Hi!

I’m trying to implement a vectorized Rasch model (for reference: Rasch model).

I get the SVI to function, but achieve no convergence with SGD on the guide specified below. With Adam I achieve convergence but low such. With AutoGuide, SGD convergence is better but precision is still bad.

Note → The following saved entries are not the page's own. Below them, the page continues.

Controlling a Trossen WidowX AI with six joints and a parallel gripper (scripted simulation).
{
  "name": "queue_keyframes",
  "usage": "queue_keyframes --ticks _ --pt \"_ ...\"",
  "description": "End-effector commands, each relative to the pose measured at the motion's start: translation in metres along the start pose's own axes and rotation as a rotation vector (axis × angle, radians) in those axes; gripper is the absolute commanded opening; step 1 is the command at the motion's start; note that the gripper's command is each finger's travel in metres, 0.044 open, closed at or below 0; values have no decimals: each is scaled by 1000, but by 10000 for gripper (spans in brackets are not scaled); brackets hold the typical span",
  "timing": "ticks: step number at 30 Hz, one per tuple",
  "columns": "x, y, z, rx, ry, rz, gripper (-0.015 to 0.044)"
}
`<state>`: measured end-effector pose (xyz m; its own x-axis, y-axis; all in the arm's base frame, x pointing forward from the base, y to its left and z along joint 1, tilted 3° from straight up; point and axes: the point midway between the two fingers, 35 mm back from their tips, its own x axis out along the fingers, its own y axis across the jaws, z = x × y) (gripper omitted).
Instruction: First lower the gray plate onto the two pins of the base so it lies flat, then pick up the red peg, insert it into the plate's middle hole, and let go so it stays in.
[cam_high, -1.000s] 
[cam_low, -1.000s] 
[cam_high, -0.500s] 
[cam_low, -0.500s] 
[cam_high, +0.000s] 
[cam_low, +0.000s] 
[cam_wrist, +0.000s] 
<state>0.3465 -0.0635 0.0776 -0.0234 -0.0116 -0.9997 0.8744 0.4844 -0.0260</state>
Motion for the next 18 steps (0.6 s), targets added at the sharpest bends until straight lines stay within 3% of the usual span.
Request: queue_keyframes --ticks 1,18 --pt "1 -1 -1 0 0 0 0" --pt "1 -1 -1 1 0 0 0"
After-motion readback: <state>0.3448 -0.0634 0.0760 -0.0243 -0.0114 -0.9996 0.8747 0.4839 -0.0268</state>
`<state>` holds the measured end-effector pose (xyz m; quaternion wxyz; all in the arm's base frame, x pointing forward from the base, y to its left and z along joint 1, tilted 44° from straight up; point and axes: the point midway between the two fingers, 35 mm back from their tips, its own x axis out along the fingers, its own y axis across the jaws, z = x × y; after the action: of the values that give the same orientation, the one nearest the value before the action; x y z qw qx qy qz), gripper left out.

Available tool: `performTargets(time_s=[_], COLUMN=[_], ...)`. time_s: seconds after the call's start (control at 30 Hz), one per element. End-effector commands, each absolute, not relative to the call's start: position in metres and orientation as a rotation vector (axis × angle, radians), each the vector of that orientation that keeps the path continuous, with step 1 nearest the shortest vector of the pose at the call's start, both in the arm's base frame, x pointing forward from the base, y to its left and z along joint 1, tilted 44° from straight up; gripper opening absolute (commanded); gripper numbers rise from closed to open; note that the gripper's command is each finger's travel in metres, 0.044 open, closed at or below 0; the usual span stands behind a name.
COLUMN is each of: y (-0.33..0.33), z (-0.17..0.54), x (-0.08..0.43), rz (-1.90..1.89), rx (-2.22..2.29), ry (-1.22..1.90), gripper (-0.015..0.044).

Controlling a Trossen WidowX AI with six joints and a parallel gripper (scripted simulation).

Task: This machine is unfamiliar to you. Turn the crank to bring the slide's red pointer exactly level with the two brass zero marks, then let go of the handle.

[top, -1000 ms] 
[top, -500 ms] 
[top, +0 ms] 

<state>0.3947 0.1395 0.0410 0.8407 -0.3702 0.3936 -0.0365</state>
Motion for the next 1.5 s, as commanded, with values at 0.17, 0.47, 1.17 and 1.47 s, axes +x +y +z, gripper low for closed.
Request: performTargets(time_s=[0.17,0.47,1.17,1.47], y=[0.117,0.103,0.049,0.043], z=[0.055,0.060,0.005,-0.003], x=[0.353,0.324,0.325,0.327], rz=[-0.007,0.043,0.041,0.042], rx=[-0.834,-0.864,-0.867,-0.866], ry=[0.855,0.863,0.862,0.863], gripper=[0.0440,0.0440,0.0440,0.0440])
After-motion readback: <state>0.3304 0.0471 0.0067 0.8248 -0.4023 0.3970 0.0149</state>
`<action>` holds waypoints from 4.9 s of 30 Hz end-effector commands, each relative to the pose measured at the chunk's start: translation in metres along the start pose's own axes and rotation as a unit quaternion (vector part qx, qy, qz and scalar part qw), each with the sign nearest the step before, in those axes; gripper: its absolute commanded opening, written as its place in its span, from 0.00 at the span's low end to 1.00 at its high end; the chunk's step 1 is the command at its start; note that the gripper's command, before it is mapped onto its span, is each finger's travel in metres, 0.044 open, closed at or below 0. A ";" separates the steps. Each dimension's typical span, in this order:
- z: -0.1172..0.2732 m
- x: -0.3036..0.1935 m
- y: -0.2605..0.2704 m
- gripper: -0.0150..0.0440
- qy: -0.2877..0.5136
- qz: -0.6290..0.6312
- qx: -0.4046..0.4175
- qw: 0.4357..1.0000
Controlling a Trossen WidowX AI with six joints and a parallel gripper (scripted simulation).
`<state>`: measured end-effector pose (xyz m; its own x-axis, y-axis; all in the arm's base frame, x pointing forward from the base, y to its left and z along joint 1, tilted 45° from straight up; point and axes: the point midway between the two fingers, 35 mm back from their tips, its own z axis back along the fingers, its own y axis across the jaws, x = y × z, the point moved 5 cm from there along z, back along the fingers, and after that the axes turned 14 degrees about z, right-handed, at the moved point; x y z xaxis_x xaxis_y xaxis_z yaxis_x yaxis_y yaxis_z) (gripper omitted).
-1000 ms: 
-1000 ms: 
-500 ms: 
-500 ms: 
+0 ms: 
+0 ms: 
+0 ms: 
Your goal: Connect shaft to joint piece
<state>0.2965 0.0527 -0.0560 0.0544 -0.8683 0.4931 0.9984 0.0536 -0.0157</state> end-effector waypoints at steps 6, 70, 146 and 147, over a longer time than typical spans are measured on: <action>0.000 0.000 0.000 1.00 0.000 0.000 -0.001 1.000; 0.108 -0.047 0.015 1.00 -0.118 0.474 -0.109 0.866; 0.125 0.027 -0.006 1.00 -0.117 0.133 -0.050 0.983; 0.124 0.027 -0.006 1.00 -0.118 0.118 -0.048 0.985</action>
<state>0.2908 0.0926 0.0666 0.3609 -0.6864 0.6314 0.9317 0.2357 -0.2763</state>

Any suggestions on whether the issue lies with my model or my guide?

Generate data:

```
n_persons = 1000
n_questions = 20
np.random.seed(543678)
true_theta = np.random.normal(loc=0, scale=1, size=(n_persons,1))
true_theta = np.tile(true_theta, n_questions)
true_beta = np.random.normal(loc=0, scale=1, size=(1,n_questions))
likelihood = np.exp(true_theta - true_beta) / (1 + np.exp(true_theta - true_beta))
answers = np.random.binomial(size=(n_persons, n_questions), p=likelihood, n=1) # calculate answers based on theta and likelihood function
answers = torch.tensor(answers).float() # convert to tensor
```

Define model:

```
def rasch(data):
n_persons = data.shape[0]
n_questions = data.shape[1]
person_plate = pyro.plate('person', n_persons, dim=-2)
question_plate = pyro.plate('question', n_questions, dim=-1)
with person_plate:
theta = pyro.sample('theta', pyro.distributions.Normal(0, 1))
assert theta.shape == (n_persons, 1)
with question_plate:
beta = pyro.sample('beta', pyro.distributions.Normal(0, 1))
assert beta.shape == (n_questions,)
with person_plate, question_plate:
# Likelihood
eta = theta - beta
p = 1 / (1 + torch.exp(-eta))
# Observation
obs = pyro.sample('obs', dist.Bernoulli(p), obs=data)
assert obs.shape == (n_persons, n_questions)
return obs, theta, beta
```

Define guide:

```
def rasch_guide(data):
n_persons = torch.tensor(data.shape[0])
n_questions = torch.tensor(data.shape[1])
person_plate = pyro.plate('person', n_persons, dim=-2)
question_plate = pyro.plate('question', n_questions, dim=-1)
with person_plate:
theta_mu = pyro.param('theta_mu', torch.tensor(0.))
theta_sigma = pyro.param('theta_sigma', torch.tensor(1.), constraint=constraints.positive)
theta = pyro.sample('theta', pyro.distributions.Normal(loc=theta_mu, scale=theta_sigma))
with question_plate:
beta_mu = pyro.param('beta_mu', torch.tensor(0.))
beta_sigma = pyro.param('beta_sigma', torch.tensor(1.), constraint=constraints.positive)
beta = pyro.sample('beta', pyro.distributions.Normal(beta_mu, beta_sigma))
return {'theta': theta, 'beta': beta}
```

I also have questions regarding on how to build a model for many posterior parameters, as in this case. I need to be able to extract the posterior beta_mu and beta_sigma, which are as many as there are questions. The only approach I’ve found is sampling from the approximated posterior distribution using the parameterized guide, like so:

```
posterior_distribution = rasch_guide(answers)
theta_posterior = posterior_distribution['theta']
beta_posterior = posterior_distribution['beta']
print(theta_posterior.shape)
print(beta_posterior.shape)
```

However, I’m not sure this is a valid approach at all, as the values I obtain have low correlations with the prior data (true values).